The different gradings of a graded ring, and their schemes Let $(A,g)$ be a graded commutative ring, where $A$ denotes the commutative ring, and $g$ its grading. What can be said about the set $\mathcal{G}_A := \{ \mathrm{Proj}\Big((A,g)\Big)\ \vert\ g \}$? How do elements of $\mathcal{G}_A$ relate to each other ? Can we endow $\mathcal{G}_A$ with more structure ?
 A: EDIT. I misread the question - below I'm trying to describe the set of all gradings and not of their ${\rm Proj}$.

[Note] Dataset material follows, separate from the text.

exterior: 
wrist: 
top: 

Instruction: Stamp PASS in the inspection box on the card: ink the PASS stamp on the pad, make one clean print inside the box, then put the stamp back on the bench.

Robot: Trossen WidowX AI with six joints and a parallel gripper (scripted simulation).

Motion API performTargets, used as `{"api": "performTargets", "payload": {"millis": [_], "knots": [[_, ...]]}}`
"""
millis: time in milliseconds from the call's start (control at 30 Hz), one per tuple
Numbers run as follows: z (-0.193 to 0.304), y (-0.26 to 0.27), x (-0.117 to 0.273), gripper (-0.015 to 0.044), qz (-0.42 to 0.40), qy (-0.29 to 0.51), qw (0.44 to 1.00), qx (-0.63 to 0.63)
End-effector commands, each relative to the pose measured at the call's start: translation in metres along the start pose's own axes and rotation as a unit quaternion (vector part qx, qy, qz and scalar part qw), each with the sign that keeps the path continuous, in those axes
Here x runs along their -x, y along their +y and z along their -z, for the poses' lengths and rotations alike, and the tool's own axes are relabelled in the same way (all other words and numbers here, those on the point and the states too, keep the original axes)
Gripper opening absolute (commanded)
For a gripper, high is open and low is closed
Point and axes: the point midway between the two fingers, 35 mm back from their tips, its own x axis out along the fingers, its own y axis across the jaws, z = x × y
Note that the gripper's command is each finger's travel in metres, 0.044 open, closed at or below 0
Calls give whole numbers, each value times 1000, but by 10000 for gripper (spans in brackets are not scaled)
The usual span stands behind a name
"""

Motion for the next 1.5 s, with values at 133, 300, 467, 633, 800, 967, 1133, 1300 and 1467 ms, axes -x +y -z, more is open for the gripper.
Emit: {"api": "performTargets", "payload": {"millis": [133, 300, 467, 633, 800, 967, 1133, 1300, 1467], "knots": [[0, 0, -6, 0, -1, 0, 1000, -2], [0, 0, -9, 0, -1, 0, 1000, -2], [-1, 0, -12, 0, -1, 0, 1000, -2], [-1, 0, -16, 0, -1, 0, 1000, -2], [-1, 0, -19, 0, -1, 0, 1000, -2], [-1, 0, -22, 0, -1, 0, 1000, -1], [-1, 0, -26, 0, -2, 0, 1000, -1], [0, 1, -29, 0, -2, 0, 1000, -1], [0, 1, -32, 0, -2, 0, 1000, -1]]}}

Note that giving a $\mathbf{Z}$-grading on a $k$-algebra $A$ is equivalent to giving a $\mathbf{G}_m$-action on $X={\rm Spec}(A)$. For example, if $A=k[x]$ for $k$ algebraically closed, then every such action is linearizable, i.e. either is trivial (everything in degree zero), or there exists an $a\in k$ such that $x-a$ is homogeneous with some degree $n$. One can think of the set $\mathcal{G}_A$ in this case as the disjoint union of $\mathbf{Z}\setminus \{0\}$ copies of $\mathbf{A}^1$ and a point corresponding to the zero grading.

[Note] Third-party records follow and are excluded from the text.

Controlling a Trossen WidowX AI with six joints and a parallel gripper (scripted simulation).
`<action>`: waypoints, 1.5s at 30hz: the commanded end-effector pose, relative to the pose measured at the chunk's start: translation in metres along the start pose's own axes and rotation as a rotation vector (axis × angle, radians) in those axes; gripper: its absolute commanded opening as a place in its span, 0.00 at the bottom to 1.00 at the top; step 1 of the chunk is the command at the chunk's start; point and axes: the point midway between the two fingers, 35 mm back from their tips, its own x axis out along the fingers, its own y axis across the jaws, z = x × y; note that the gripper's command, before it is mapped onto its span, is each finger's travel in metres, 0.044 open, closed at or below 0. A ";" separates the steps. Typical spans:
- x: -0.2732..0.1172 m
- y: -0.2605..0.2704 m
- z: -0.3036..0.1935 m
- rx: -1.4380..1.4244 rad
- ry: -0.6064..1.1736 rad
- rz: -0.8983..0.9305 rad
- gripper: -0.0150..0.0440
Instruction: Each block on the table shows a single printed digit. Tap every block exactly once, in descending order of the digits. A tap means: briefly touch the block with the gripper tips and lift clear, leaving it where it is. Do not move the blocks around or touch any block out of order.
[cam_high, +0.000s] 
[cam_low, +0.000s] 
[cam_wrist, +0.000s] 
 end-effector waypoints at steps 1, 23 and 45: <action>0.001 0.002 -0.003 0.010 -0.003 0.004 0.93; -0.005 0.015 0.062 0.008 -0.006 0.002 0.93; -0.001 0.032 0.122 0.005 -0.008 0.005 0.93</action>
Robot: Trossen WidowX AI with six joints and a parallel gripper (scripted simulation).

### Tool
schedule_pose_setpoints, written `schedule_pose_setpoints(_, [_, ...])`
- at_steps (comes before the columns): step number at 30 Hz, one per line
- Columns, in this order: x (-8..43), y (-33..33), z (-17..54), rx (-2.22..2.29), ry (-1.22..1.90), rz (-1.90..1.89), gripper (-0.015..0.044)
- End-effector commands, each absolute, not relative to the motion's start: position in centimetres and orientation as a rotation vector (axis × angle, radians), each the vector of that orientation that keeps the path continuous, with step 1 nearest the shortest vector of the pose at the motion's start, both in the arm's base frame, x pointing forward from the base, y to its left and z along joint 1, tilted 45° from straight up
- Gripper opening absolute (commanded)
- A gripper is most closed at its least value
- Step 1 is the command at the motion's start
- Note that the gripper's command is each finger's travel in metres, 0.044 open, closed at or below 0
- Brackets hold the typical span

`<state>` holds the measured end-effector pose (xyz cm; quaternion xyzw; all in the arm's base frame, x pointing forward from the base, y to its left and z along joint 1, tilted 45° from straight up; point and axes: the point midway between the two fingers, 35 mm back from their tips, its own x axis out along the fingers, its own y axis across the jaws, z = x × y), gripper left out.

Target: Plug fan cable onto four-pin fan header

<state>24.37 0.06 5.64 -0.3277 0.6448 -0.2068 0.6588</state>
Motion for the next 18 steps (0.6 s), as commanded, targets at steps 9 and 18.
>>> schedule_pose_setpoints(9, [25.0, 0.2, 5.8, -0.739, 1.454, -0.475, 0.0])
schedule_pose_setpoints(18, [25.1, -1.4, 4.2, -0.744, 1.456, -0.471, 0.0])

Suppose that $A = k[x_1,\ldots, x_n]/I$. Then giving a $\mathbf{Z}$-grading/$\mathbf{G}_m$-action on $A$ is equivalent to providing homogeneous decompositions $x_i = \sum_n x_i^n$ of the generators satisfying some relations. In other words, we want to specify a ring homomorphism $\eta: A\to A\otimes k[t^{\pm 1}]$ (whose $\rm Spec$ is the action of $\mathbf{G}_m$) satisfying the usual conditions, given by $\eta(x_i) = \sum_n x_i^n \otimes t^n$. I think you can use this down-to-earth description to endow $\mathcal{G}_A$ with the structure of an ind-scheme, but I suspect that already for $A= k[x,y]$ this will not be a scheme locally of finite type.